++++ SUPPLIED DATA
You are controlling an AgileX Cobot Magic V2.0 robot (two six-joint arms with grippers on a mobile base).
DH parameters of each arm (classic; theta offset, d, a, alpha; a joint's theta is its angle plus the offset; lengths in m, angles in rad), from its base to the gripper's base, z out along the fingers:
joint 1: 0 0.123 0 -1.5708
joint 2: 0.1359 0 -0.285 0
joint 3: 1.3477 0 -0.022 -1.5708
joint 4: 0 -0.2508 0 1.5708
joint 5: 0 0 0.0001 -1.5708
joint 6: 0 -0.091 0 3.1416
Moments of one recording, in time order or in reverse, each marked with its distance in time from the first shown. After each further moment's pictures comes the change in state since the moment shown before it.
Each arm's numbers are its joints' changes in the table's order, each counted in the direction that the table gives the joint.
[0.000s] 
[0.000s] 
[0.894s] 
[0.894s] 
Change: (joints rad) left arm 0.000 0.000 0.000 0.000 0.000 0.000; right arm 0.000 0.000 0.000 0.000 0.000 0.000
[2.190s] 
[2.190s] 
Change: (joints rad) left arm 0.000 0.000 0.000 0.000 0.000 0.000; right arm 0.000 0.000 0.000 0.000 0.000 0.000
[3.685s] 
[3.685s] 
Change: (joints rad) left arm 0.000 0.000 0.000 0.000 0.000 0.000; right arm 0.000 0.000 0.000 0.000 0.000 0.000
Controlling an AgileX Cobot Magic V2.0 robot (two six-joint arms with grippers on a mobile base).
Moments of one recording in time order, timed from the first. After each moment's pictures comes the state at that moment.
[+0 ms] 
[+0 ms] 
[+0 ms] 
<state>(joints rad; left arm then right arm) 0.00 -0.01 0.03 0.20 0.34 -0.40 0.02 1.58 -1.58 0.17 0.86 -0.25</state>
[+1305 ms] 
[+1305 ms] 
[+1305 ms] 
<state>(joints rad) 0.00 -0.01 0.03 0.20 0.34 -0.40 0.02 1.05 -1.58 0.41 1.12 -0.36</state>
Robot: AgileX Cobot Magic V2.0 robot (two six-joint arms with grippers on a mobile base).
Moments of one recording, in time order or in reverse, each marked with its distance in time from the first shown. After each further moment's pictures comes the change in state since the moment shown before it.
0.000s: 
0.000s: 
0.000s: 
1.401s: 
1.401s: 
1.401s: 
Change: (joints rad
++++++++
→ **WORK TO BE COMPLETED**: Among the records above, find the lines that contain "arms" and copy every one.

→ **RESULT OF THE EXERCISE**:
You are controlling an AgileX Cobot Magic V2.0 robot (two six-joint arms with grippers on a mobile base).
Controlling an AgileX Cobot Magic V2.0 robot (two six-joint arms with grippers on a mobile base).
Robot: AgileX Cobot Magic V2.0 robot (two six-joint arms with grippers on a mobile base).

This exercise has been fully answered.